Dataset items
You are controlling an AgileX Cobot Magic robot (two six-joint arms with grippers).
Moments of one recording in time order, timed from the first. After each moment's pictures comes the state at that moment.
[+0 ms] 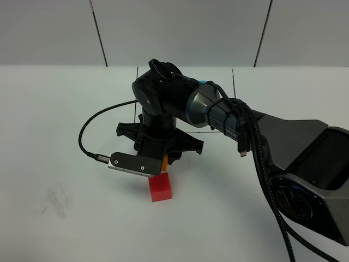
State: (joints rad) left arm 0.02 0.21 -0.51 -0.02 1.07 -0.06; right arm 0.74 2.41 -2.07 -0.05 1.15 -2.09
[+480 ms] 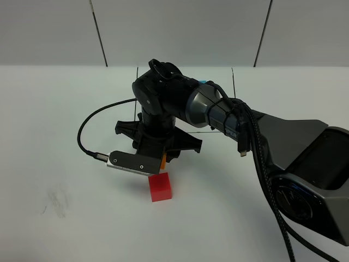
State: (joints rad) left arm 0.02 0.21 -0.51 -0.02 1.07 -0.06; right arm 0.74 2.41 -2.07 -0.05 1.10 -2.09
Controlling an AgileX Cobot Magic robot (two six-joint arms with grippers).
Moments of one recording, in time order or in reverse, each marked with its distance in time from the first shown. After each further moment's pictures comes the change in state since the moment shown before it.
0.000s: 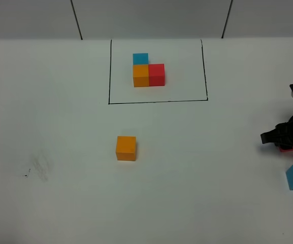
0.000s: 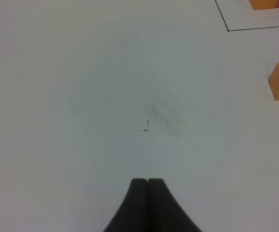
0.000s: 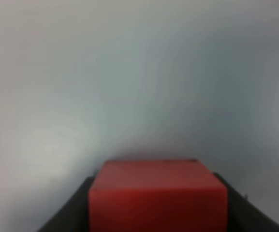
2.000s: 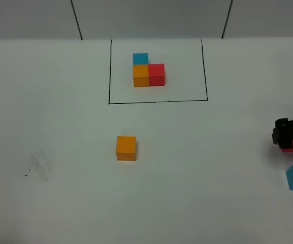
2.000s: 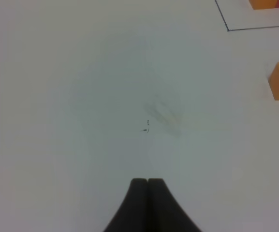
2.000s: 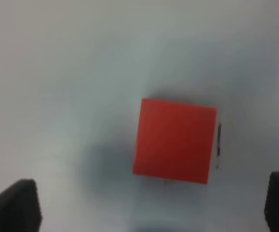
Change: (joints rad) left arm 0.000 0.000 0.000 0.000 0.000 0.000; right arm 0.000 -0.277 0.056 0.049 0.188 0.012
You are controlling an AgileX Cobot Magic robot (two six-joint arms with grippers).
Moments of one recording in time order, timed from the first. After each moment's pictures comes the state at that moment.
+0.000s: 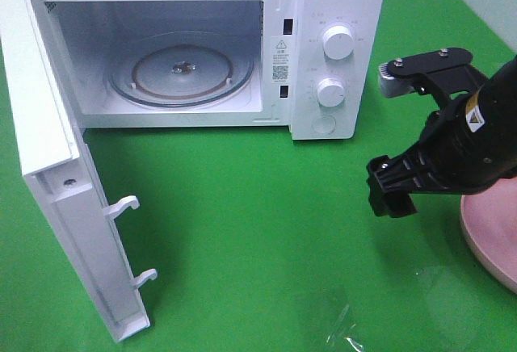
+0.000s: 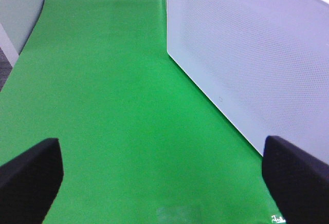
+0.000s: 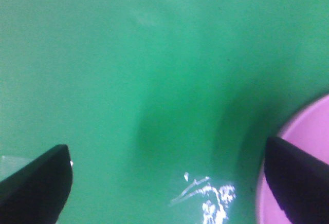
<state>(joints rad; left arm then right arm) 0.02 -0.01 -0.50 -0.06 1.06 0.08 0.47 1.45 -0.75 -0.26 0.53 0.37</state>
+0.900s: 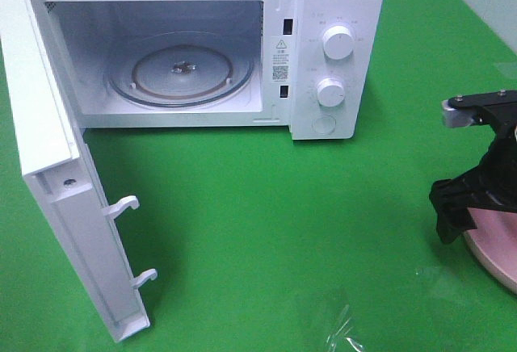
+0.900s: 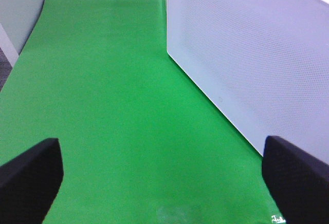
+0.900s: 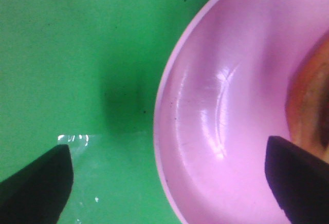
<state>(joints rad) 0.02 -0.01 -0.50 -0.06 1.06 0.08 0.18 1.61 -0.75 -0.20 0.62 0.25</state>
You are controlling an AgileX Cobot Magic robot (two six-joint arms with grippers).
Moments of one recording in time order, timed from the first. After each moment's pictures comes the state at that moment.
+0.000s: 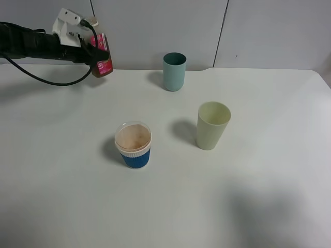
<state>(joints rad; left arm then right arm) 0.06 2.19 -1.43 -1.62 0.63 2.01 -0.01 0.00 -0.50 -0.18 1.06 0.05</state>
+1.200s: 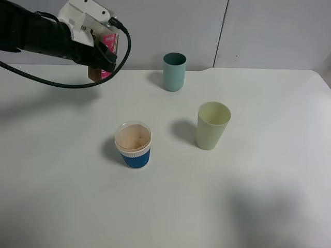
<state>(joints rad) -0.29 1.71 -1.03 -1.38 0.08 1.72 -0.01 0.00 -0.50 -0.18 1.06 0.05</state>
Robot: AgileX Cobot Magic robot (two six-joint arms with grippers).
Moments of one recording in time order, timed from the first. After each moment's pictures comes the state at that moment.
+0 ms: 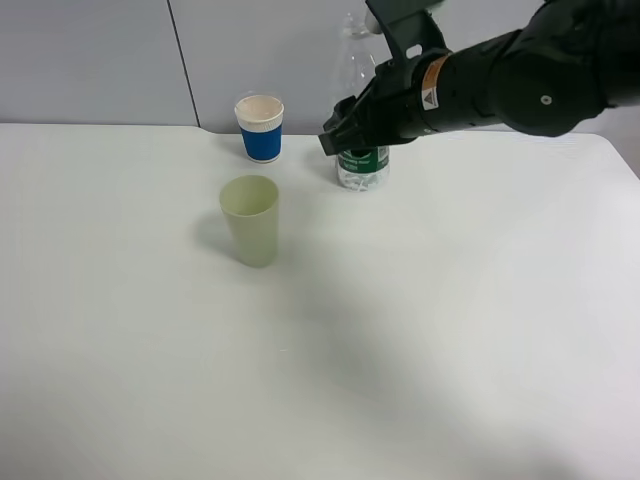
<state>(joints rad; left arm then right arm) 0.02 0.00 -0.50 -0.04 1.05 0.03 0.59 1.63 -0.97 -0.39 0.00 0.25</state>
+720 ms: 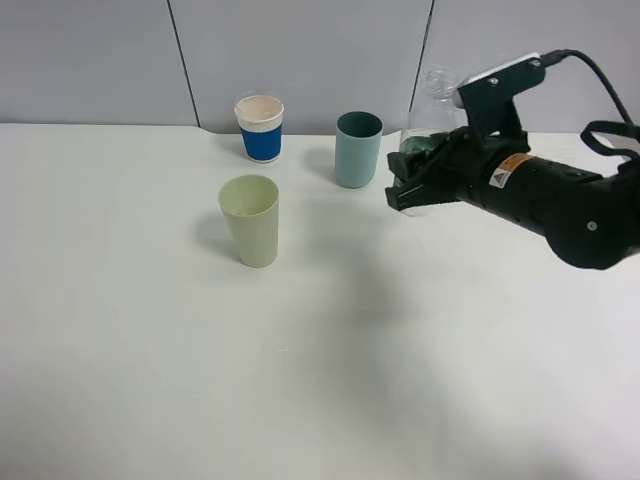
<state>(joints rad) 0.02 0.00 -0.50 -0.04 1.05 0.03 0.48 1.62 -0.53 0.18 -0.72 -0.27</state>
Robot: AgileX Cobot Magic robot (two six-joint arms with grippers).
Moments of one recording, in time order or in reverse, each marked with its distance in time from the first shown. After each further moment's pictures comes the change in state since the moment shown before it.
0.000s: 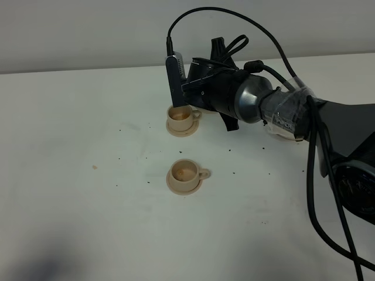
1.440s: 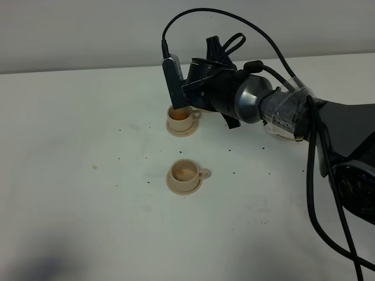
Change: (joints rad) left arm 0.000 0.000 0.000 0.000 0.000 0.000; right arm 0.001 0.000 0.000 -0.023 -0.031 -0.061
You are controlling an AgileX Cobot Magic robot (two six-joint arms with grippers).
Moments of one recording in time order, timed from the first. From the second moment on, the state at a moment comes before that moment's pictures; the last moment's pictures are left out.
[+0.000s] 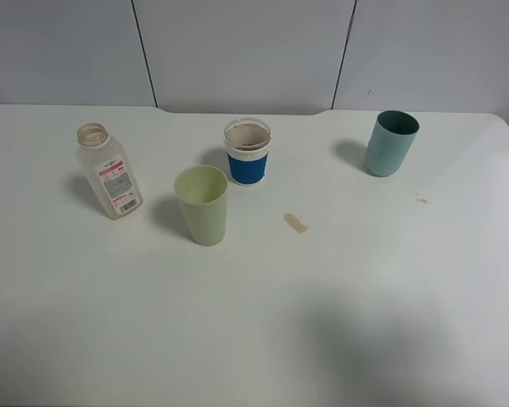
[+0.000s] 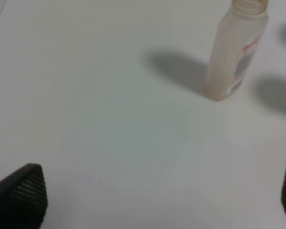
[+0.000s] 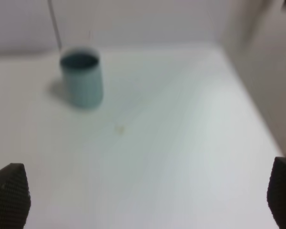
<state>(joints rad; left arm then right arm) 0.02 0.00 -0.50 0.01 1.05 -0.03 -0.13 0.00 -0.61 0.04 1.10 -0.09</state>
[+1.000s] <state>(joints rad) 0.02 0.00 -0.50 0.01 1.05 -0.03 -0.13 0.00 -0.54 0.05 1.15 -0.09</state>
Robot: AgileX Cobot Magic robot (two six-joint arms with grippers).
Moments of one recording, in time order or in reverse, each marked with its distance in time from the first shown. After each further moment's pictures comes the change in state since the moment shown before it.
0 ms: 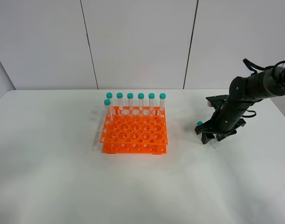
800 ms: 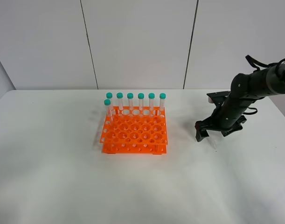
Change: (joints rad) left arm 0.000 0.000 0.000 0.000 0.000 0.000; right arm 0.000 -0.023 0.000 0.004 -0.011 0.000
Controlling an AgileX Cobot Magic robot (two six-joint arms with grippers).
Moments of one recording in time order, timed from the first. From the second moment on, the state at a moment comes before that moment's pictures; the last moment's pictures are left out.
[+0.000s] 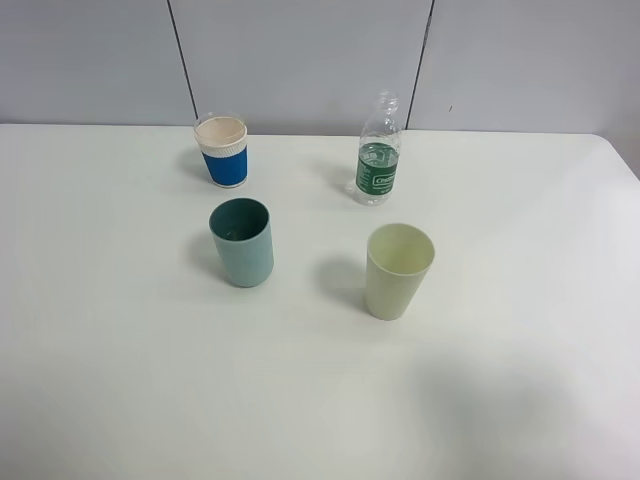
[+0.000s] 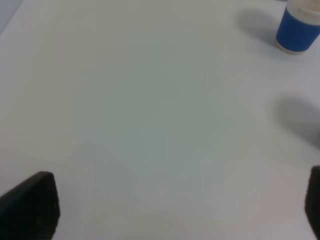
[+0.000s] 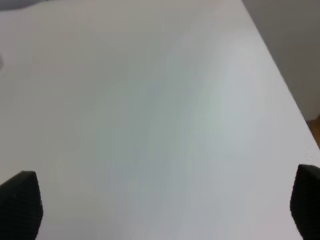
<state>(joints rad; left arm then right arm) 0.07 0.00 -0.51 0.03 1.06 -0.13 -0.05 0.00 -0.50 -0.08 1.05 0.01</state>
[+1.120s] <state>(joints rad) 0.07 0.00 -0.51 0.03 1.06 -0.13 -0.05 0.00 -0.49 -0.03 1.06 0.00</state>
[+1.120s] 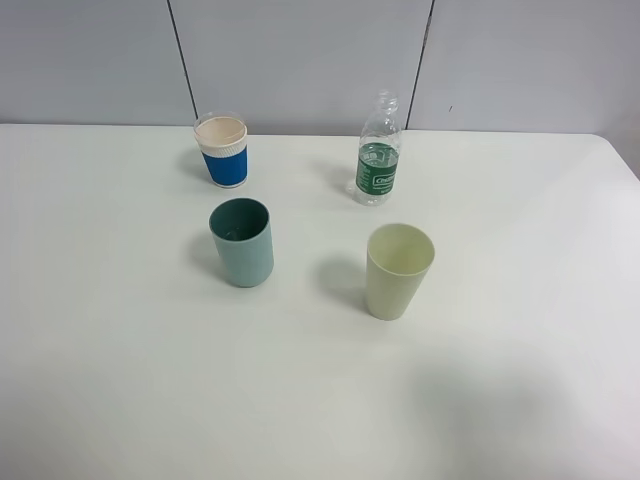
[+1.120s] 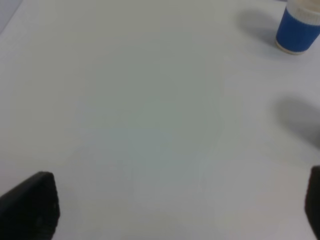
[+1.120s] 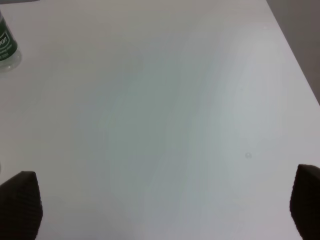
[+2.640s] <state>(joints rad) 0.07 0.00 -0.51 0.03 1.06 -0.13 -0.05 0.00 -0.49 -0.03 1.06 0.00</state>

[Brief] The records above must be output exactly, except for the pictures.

[Answer to the exercise]
You are controlling an AgileX Cobot Magic robot (two six-joint arms with grippers).
Moments of one recording in time order, timed from the first. After each moment's pictures comes the state at that moment.
[+0 ms] 
State: (joints rad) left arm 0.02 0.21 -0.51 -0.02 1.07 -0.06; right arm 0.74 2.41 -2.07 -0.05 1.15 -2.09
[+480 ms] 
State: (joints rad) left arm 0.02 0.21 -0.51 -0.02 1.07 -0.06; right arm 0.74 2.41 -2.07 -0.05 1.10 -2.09
Controlling an AgileX Cobot Magic robot (two six-joint arms with grippers).
Moments of one recording, in time order or in reverse, each marked with its distance in time from the first shown. After each further moment's pictures comes the change in state since the moment shown before it.
0.000s: 
0.000s: 
0.000s: 
2.000s: 
2.000s: 
2.000s: 
Change: (joints rad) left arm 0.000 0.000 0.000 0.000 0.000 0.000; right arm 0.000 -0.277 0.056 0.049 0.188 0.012
You are controlling an AgileX Cobot Magic robot (two six-joint arms with grippers).
Moments of one recording in time order, timed from the first. After each moment's pictures comes the state at that moment.
+0.000s: 
+0.000s: 
+0.000s: 
<state>(joints rad; left arm then right arm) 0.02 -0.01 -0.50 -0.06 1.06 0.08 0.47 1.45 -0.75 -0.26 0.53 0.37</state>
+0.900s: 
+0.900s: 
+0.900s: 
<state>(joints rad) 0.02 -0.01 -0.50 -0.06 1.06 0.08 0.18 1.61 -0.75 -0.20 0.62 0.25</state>
You are controlling an AgileX Cobot Magic robot (two six-joint arms with grippers).
Moments of one recording in time order, timed from the first. After each moment's pictures comes the state at that moment.
+0.000s: 
<state>(joints rad; left arm then right arm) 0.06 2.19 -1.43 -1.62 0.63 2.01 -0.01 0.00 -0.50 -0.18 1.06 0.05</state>
+1.200s: 
<state>(joints rad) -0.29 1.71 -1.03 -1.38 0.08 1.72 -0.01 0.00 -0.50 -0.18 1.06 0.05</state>
Robot: AgileX Cobot Magic robot (two six-joint arms with grippers).
Moments of one recording in time order, timed from the first. After each moment's pictures comes the state at that moment.
+0 ms: 
<state>(joints rad; left arm then right arm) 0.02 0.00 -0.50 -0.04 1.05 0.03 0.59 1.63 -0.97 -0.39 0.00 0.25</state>
+720 ms: 
<state>(joints rad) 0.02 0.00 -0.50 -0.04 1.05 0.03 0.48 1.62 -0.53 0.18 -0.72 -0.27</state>
Robot: AgileX Cobot Magic robot (two six-joint arms with grippers).
Moments of one recording, in time order or in reverse, each marked with its distance in time from the first shown. After each further moment's pictures comes the change in state since the moment shown before it.
0.000s: 
1.440s: 
Change: (joints rad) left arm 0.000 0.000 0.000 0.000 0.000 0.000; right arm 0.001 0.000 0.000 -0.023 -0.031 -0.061
You are controlling an AgileX Cobot Magic robot (two six-joint arms with grippers).
Moments of one recording in time order, timed from the first. From the second moment on, the state at a moment comes before that moment's pictures; the last moment's pictures are left out.
[+0.000s] 
[+0.000s] 
[+0.000s] 
<state>(joints rad; left arm then right arm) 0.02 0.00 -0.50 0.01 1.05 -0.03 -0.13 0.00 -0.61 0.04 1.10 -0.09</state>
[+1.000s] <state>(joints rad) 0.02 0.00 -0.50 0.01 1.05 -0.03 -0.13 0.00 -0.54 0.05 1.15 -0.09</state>
Robot: AgileX Cobot Magic robot (two six-joint arms with grippers).
Moments of one recording, in time order or in reverse, each marked with its distance in time from the first shown. After each further moment's pictures comes the change in state since the moment shown before it.
0 ms: 
800 ms: 
Change: (joints rad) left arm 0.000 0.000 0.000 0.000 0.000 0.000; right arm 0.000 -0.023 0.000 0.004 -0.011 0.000
Controlling an AgileX Cobot Magic robot (two six-joint arms with grippers).
Moments of one recording in time order, timed from the first. From the second moment on, the state at a moment comes before that moment's pictures; the last moment's pictures are left out.
[+0.000s] 
[+0.000s] 
[+0.000s] 
<state>(joints rad; left arm then right arm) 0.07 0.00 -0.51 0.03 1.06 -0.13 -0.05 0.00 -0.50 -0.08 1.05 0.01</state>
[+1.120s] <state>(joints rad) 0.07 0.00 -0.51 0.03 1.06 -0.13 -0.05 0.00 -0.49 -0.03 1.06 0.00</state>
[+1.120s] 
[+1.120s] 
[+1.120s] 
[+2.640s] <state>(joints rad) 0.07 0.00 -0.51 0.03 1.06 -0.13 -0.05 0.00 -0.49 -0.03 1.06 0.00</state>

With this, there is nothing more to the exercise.